■ **WORK TASK**
Each record must be retyped word for word.

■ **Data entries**

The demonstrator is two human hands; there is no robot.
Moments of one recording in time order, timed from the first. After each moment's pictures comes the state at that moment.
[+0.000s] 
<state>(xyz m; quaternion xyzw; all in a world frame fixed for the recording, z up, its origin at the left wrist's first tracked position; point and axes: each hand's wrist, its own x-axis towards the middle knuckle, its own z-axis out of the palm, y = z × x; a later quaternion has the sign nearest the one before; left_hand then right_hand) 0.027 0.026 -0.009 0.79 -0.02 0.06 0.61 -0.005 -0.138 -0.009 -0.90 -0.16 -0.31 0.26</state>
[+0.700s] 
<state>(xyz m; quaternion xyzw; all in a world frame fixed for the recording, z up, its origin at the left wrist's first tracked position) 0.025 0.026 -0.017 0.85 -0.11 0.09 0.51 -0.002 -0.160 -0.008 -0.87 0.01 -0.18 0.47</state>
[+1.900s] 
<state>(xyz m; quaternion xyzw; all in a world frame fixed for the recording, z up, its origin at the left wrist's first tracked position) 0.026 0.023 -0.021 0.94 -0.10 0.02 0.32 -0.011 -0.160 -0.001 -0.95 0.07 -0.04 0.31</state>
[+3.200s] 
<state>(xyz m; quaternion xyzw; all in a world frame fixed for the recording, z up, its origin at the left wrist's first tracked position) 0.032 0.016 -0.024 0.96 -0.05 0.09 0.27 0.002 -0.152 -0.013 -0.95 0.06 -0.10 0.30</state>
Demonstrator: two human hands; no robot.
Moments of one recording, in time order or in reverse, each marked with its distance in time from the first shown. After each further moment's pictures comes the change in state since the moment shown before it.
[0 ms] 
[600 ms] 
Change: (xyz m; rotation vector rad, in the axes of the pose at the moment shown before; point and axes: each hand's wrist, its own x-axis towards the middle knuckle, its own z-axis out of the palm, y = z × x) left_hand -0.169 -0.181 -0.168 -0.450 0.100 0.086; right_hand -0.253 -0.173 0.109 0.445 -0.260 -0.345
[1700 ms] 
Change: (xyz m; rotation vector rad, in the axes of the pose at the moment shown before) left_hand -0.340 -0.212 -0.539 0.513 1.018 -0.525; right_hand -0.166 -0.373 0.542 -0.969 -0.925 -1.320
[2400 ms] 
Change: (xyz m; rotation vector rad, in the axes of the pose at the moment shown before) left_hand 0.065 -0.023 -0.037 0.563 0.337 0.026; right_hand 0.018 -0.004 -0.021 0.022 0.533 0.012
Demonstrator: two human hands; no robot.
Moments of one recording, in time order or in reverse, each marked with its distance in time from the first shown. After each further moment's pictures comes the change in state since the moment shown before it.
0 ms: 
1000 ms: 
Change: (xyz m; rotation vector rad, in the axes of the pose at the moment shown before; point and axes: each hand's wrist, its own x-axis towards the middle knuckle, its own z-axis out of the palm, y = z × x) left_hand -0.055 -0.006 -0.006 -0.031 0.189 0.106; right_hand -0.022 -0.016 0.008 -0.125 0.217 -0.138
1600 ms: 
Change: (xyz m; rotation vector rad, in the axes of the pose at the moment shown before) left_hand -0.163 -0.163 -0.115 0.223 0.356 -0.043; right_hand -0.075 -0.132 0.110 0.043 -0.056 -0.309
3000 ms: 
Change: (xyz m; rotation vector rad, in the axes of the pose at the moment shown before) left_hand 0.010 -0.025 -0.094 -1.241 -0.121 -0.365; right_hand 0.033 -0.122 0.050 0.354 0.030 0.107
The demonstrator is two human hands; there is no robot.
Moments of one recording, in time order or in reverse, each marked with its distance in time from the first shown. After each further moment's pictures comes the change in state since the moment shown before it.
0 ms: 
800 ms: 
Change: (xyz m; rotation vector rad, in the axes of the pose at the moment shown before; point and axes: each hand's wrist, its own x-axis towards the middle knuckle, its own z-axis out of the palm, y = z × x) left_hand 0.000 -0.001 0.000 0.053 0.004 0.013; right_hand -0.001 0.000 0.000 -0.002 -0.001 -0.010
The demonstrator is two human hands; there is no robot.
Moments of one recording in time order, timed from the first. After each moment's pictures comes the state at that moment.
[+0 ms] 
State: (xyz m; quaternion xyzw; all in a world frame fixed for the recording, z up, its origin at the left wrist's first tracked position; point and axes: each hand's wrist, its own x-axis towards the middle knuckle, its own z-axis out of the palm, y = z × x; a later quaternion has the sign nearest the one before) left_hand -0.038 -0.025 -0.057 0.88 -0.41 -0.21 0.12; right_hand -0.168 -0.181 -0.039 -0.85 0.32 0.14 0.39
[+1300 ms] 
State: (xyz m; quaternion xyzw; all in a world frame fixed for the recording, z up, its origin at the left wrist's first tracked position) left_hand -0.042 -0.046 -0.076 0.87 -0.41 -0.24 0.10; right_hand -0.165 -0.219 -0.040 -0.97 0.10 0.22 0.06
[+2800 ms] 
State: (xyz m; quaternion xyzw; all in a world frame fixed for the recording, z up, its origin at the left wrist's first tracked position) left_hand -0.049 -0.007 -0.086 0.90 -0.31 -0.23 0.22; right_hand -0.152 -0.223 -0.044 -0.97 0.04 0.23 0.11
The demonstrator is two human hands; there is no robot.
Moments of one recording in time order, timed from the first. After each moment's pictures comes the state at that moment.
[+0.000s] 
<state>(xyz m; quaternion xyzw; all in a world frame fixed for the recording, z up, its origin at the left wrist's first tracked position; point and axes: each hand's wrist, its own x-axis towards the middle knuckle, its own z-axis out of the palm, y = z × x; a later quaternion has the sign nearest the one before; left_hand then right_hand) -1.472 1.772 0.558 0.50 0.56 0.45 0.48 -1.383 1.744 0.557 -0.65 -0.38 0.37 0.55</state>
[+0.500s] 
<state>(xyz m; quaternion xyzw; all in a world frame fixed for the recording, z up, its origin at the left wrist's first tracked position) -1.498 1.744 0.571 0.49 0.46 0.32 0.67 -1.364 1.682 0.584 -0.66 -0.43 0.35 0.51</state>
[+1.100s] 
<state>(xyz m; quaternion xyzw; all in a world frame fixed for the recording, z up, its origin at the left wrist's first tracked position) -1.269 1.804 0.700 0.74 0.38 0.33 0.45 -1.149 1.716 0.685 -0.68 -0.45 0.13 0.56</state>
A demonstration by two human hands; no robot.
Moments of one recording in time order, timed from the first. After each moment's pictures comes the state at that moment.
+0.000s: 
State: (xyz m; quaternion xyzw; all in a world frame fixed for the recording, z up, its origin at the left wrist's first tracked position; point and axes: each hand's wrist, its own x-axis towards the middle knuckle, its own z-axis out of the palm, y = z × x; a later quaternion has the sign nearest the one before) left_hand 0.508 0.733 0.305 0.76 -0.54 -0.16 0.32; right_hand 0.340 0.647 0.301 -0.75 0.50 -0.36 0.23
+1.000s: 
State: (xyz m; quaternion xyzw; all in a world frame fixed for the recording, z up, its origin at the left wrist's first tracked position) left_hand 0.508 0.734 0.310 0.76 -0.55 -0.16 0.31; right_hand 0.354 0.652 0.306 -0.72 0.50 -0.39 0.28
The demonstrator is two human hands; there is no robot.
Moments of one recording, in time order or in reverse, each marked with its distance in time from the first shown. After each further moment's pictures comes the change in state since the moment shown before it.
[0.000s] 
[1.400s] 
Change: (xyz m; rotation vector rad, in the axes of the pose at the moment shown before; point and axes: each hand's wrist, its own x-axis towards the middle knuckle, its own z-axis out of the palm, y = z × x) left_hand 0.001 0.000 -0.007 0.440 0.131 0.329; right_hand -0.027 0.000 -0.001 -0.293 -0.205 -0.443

■ **RESULT**
The demonstrator is two human hands; there is no robot.
Moments of one recording in time order, timed from the first. After each moment's pictures comes the state at that moment.
[+0.000s] 
<state>(xyz m; quaternion xyzw; all in a world frame fixed for the recording, z up, its origin at the left wrist's first tracked position; point and axes: each hand's wrist, its own x-axis towards the middle knuckle, its own z-axis out of the palm, y = z × x; a later quaternion has the sign nearest the one before; left_hand then right_hand) 0.027 0.026 -0.009 0.79 -0.02 0.06 0.61 -0.005 -0.138 -0.009 -0.90 -0.16 -0.31 0.26</state>
[+0.700s] 
<state>(xyz m; quaternion xyzw; all in a world frame fixed for the recording, z up, its origin at the left wrist's first tracked position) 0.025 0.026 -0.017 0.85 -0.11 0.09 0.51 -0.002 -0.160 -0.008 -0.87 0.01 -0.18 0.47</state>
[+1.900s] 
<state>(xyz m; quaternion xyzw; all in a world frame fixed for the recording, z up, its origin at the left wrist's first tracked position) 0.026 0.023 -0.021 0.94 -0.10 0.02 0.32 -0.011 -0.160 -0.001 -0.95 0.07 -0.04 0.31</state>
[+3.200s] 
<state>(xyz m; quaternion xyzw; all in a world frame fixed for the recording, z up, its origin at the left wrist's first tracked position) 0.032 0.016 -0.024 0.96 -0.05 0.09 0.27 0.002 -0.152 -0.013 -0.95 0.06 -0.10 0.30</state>
Demonstrator: two human hands; no robot.
Moments of one recording, in time order or in reverse, each marked with its distance in time from the first shown. After each further moment's pictures comes the change in state since the moment shown before it.
[0 ms] 
[600 ms] 
Change: (xyz m; rotation vector rad, in the axes of the pose at the moment shown before; point and axes: each hand's wrist, its own x-axis towards the middle knuckle, its own z-axis out of the palm, y = z × x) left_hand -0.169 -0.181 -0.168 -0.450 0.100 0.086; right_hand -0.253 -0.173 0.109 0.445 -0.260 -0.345
[1700 ms] 
Change: (xyz m; rotation vector rad, in the axes of the pose at the moment shown before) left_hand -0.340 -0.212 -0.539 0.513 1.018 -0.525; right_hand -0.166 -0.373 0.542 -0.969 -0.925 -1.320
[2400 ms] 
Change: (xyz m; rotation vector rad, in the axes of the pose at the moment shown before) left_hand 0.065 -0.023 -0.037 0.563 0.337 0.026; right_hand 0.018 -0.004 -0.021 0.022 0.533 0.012
Demonstrator: two human hands; no robot.
Moments of one recording, in time order or in reverse, each marked with its distance in time from the first shown. After each further moment's pictures comes the change in state since the moment shown before it.
0 ms: 
1000 ms: 
Change: (xyz m; rotation vector rad, in the axes of the pose at the moment shown before; point and axes: each hand's wrist, its own x-axis towards the middle knuckle, its own z-axis out of the palm, y = z × x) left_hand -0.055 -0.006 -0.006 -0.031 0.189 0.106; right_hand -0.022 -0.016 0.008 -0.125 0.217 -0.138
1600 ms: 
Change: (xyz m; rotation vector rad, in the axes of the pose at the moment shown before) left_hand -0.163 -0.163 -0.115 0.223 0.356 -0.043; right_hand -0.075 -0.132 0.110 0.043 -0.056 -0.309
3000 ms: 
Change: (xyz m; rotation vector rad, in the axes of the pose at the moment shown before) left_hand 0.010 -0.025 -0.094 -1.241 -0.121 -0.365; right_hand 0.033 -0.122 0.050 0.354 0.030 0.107
The demonstrator is two human hands; there is no robot.
Moments of one recording, in time order or in reverse, each marked with its distance in time from the first shown. After each further moment's pictures comes the change in state since the moment shown before it.
0 ms: 
800 ms: 
Change: (xyz m; rotation vector rad, in the axes of the pose at the moment shown before; point and axes: each hand's wrist, its own x-axis towards the middle knuckle, its own z-axis out of the palm, y = z × x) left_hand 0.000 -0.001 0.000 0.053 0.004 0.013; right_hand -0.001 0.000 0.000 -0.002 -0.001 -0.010
The demonstrator is two human hands; there is no robot.
Moments of one recording in time order, timed from the first. After each moment's pictures comes the state at that moment.
[+0 ms] 
State: (xyz m; quaternion xyzw; all in a world frame fixed for the recording, z up, its origin at the left wrist's first tracked position; point and axes: each hand's wrist, its own x-axis towards the middle knuckle, its own z-axis out of the palm, y = z × x; a later quaternion has the sign nearest the one before) left_hand -0.038 -0.025 -0.057 0.88 -0.41 -0.21 0.12; right_hand -0.168 -0.181 -0.039 -0.85 0.32 0.14 0.39
[+1300 ms] 
State: (xyz m; quaternion xyzw; all in a world frame fixed for the recording, z up, its origin at the left wrist's first tracked position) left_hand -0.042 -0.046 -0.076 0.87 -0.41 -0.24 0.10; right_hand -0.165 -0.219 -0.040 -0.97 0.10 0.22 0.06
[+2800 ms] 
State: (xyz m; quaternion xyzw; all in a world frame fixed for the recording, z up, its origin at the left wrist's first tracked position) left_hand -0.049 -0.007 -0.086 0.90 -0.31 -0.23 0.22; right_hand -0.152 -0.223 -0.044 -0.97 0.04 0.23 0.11
The demonstrator is two human hands; there is no robot.
Moments of one recording in time order, timed from the first. After each moment's pictures comes the state at that moment.
[+0.000s] 
<state>(xyz m; quaternion xyzw; all in a world frame fixed for the recording, z up, its origin at the left wrist's first tracked position; point and axes: each hand's wrist, its own x-axis towards the middle knuckle, its own z-axis out of the palm, y = z × x; a later quaternion has the sign nearest the one before; left_hand then right_hand) -1.472 1.772 0.558 0.50 0.56 0.45 0.48 -1.383 1.744 0.557 -0.65 -0.38 0.37 0.55</state>
[+0.500s] 
<state>(xyz m; quaternion xyzw; all in a world frame fixed for the recording, z up, its origin at the left wrist's first tracked position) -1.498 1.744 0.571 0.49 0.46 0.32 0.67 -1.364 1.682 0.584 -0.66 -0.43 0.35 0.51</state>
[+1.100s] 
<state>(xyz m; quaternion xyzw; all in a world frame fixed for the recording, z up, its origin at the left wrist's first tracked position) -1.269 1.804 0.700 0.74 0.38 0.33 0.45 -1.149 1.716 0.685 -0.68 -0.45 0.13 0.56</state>
A demonstration by two human hands; no robot.
Moments of one recording in time order, timed from the first. After each moment's pictures comes the state at that moment.
+0.000s: 
State: (xyz m; quaternion xyzw; all in a world frame fixed for the recording, z up, its origin at the left wrist's first tracked position; point and axes: each hand's wrist, its own x-axis towards the middle knuckle, its own z-axis out of the palm, y = z × x; a later quaternion has the sign nearest the one before) left_hand 0.508 0.733 0.305 0.76 -0.54 -0.16 0.32; right_hand 0.340 0.647 0.301 -0.75 0.50 -0.36 0.23
+1.000s: 
State: (xyz m; quaternion xyzw; all in a world frame fixed for the recording, z up, its origin at the left wrist's first tracked position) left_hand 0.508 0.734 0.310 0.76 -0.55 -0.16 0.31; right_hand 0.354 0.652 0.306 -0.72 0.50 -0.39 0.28
The demonstrator is two human hands; there is no robot.
Moments of one recording, in time order or in reverse, each marked with its distance in time from the first shown. After each further moment's pictures comes the change in state since the moment shown before it.
[0.000s] 
[1.400s] 
Change: (xyz m; rotation vector rad, in the axes of the pose at the moment shown before; point and axes: each hand's wrist, its own x-axis towards the middle knuckle, its own z-axis out of the palm, y = z × x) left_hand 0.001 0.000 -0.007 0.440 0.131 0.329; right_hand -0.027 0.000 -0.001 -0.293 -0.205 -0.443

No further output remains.